Leading Iranian Dissident Demands Trial by Jury

A top Iranian dissident demanded trial by jury Wednesday, refusing to be tried by one Hardline judge on charges including "acting against state security."

Ebrahim Yazdi, head of the Freedom Movement of Iran (FMI) which advocates the separation of religion and state, is due in court this month where he must answer several other charges including insulting Supreme Leader Ayatollah Ali Khamenei.

"It is impossible to expect justice to be administered at a court where the judge, prosecutor and interrogator are the same person," Yazdi told Reuters.

"According to the constitution, I should be tried in an ordinary open court in the presence of a jury," he added. "I will only attend such a court."

Yazdi, who said he had been interrogated 52 times since April 2002, denies all the charges.

He was a close aide to Ayatollah Ruhollah Khomeini, the spiritual father of the 1979 Islamic revolution, and was a Foreign Minister in the first post-revolutionary government.

The FMI, termed religious nationalists, formed the backbone of the interim government after the revolution. But its moderate politicians were swiftly replaced by radical revolutionaries and Islamic hard-liners.

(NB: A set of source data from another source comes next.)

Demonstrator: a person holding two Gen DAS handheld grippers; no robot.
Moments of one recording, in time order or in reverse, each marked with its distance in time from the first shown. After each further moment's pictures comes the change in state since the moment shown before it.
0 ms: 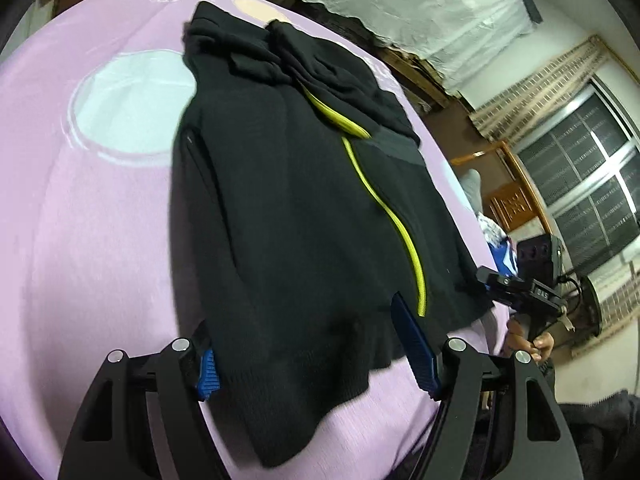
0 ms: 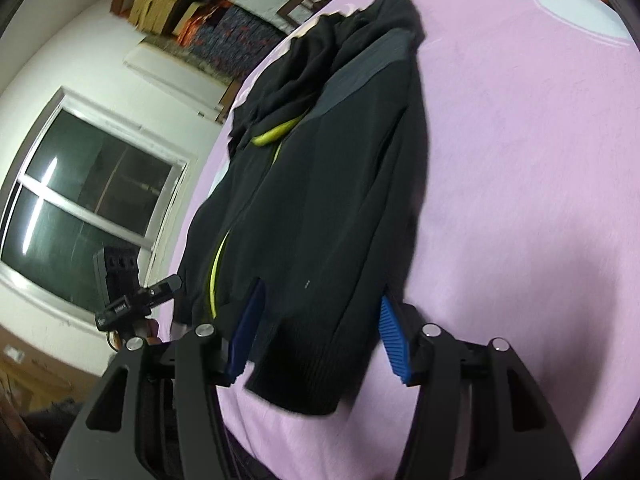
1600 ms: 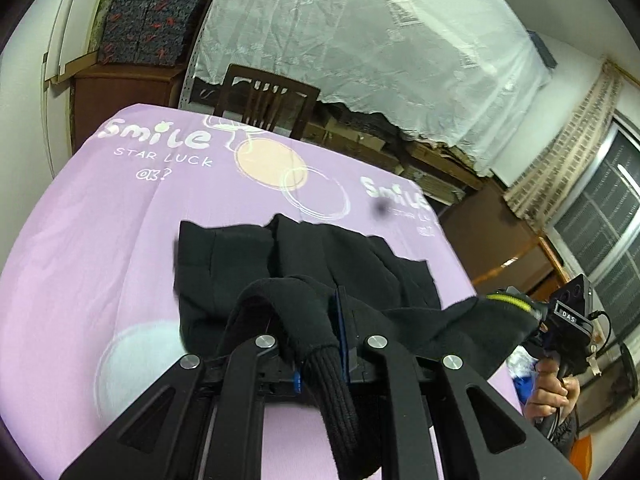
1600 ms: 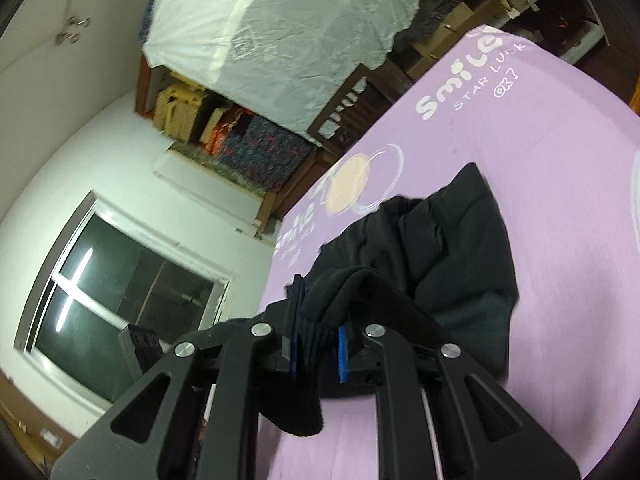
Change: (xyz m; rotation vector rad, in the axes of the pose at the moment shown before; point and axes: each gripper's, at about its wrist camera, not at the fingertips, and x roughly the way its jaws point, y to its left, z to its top) left arm -0.010 -0.022 0.233 0.028 -0.288 0.186; right arm -0.012 0.022 0.223 0.120 -0.342 0.148
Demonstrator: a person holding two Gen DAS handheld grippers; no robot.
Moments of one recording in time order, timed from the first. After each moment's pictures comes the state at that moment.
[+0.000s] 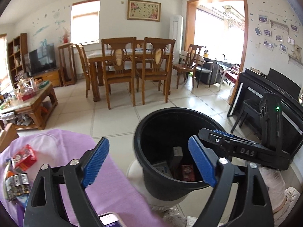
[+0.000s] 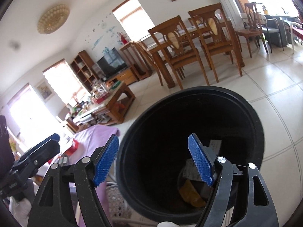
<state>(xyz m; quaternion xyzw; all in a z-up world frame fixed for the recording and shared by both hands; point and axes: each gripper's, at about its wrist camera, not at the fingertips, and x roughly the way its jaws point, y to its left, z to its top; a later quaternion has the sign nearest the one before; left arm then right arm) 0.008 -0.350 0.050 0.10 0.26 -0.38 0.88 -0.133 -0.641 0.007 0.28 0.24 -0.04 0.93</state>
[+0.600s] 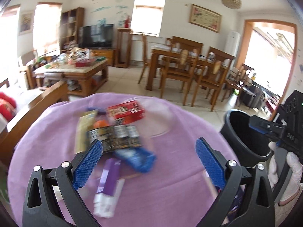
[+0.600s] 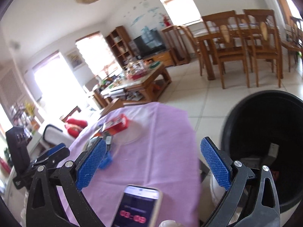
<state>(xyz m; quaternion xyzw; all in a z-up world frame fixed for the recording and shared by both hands) 0.058 -0.100 0.039 0.00 0.31 -0.21 0.93 -0.045 -0.450 0.051 0.18 0.29 0.10 0.94</state>
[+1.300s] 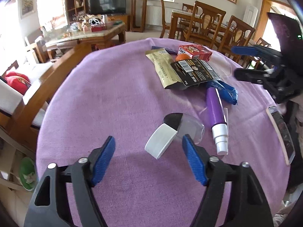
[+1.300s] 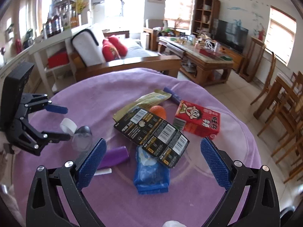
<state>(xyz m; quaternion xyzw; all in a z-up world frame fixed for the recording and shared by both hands) 0.073 0.047 -0.038 0.04 0.43 -0.18 0.88 0.083 -0.215 0.020 -0.18 0.36 0.30 0.87</state>
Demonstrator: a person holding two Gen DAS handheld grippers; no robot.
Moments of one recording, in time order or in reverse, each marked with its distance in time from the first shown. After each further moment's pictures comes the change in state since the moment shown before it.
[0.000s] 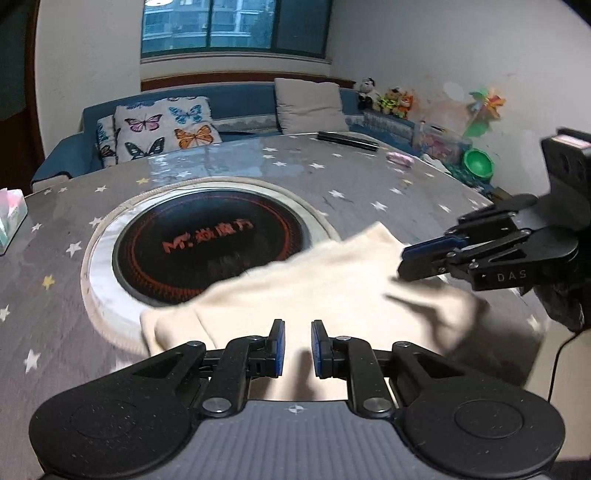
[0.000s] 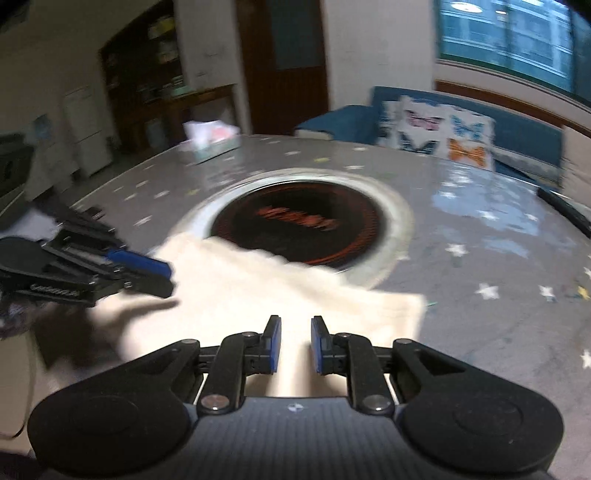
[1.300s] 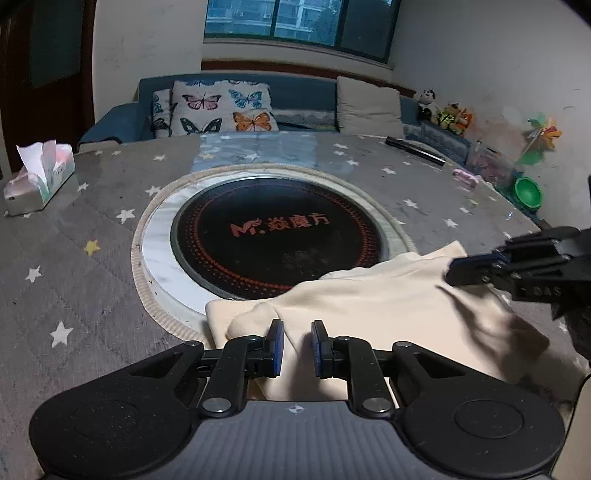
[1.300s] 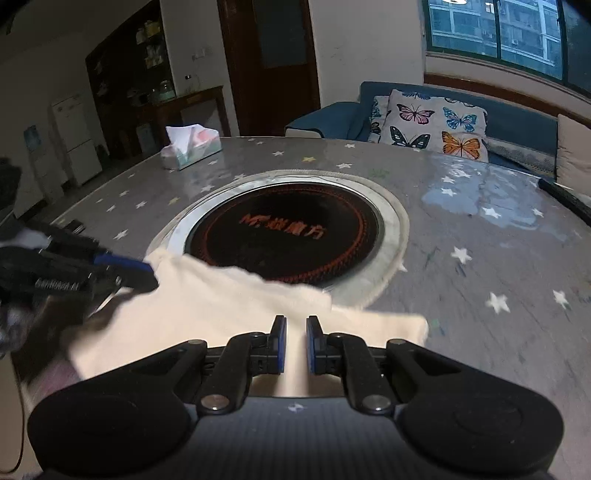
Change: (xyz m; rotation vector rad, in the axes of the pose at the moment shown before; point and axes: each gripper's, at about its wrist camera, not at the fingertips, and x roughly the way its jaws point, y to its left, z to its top) left arm 0.031 0.055 0.007 -0.171 0.022 0.133; right arm 0.045 -0.031 0.022 0.078 -0.004 -0.047
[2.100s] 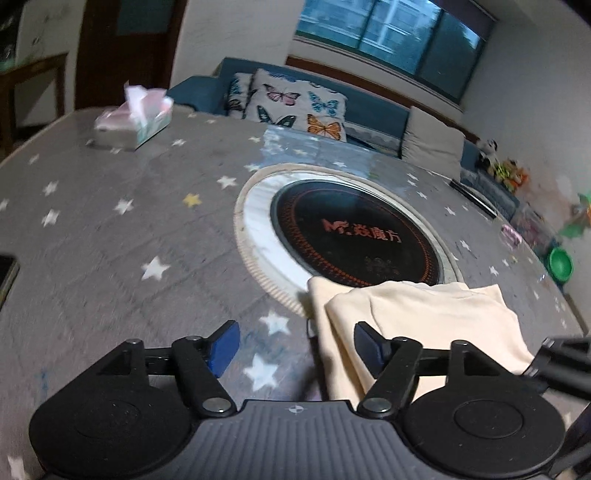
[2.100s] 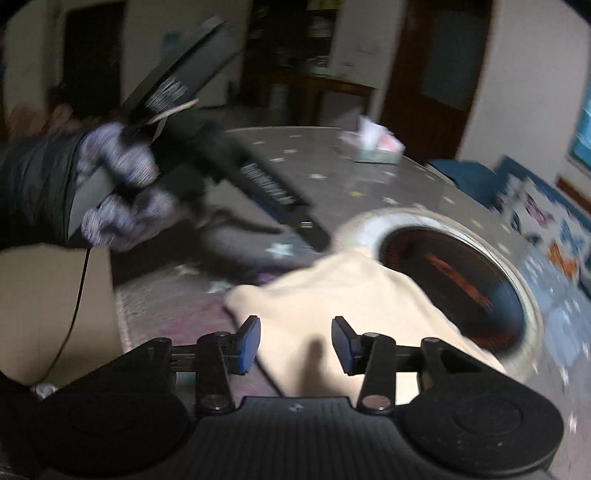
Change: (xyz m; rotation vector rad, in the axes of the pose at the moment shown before) left arm -0.054 0.061 -0.026 -0.309 -0.027 0.069; right arm -0.011 0.175 -0.027 -0.581 0.008 0.187
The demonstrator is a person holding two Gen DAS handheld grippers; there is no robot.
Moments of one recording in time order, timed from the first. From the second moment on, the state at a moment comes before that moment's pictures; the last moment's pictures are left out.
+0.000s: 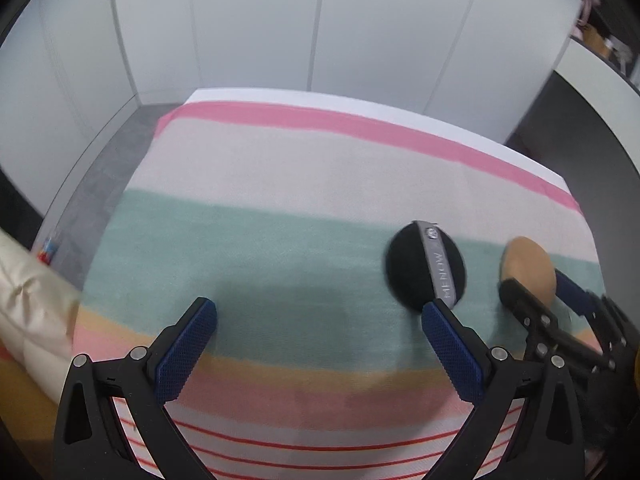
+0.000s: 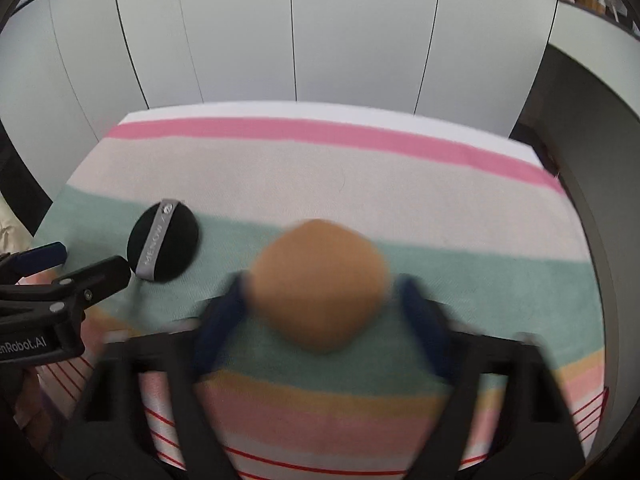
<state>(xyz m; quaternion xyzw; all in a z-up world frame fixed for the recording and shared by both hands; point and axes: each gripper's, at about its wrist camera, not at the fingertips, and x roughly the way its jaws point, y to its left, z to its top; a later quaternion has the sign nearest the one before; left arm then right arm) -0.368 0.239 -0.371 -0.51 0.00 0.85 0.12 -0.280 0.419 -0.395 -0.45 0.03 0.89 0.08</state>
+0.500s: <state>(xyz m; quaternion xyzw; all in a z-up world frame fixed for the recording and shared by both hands) -0.385 0.318 -0.369 -0.48 0.06 0.86 0.13 -0.260 0.464 -0.380 -0.45 0.09 0.88 0.09</state>
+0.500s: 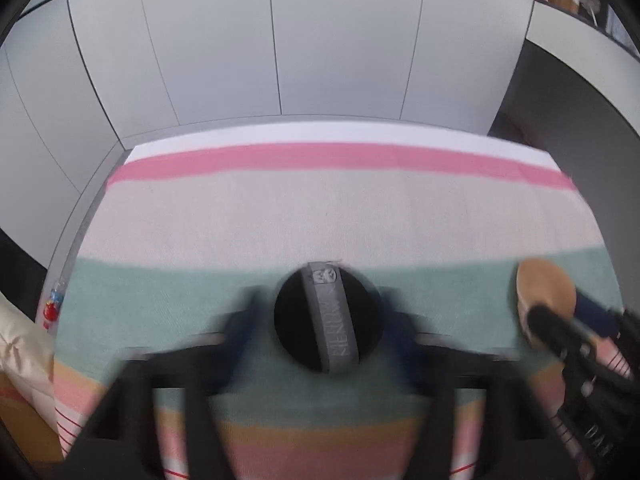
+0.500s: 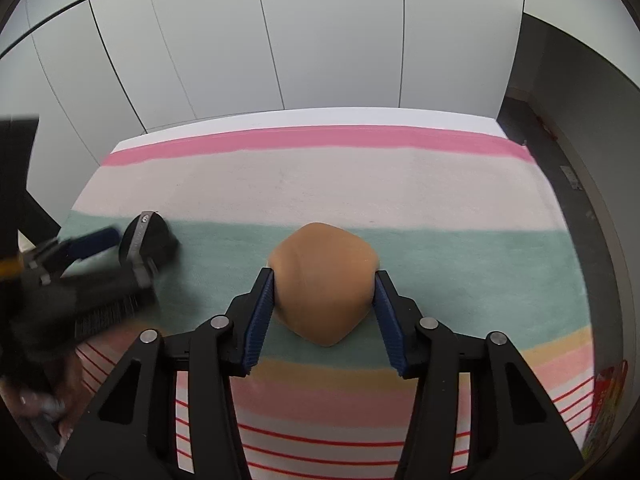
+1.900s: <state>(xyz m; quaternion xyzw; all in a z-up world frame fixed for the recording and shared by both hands) -0.295 0.267 -0.032 -0.33 0.04 0.93 0.12 -0.204 0.438 -0.073 -0.37 0.04 0.92 0.14</state>
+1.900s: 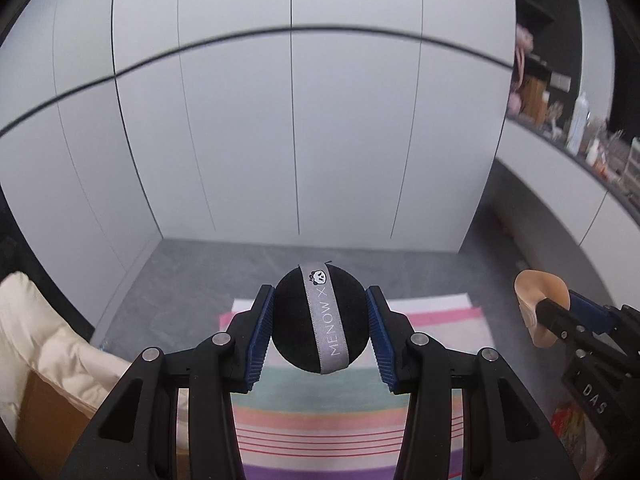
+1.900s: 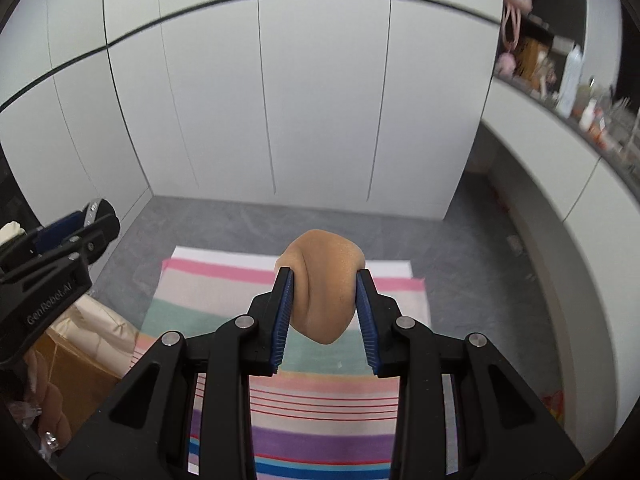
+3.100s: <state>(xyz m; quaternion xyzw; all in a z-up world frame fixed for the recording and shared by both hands) -0.164 0.253 0.065 -0.30 0.07 0.94 0.13 -0.086 0.396 0.025 -0.31 0.03 0.94 0.13</state>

The conservative judiciary, which outlawed the FMI four years ago, sentenced dozens of members of the movement to 10 years in jail in 2002.

"Thirty-five or 36 members have appealed against their sentences and are waiting for the results," Yazdi said.

Yazdi's lawyers, who include Nobel Peace Price laureate Shirin Ebadi, said they would not attend the one-judge Revolutionary Court.

"We respect our client's decision, so neither Shirin Ebadi nor I will attend the court," one of his lawyers Mohammad Ali Dadkhah said. "We think his decision is legal," he added.

The FMI was sidelined after it opposed the Islamic Republic's more radical acts, such as the seizure of the U.S. embassy in 1979.

It gained more leeway to appeal to students and radical reformers after the election of liberal President Mohammad Khatami in 1997. But hard-liners have accused three of its members of provoking last summer's student protests.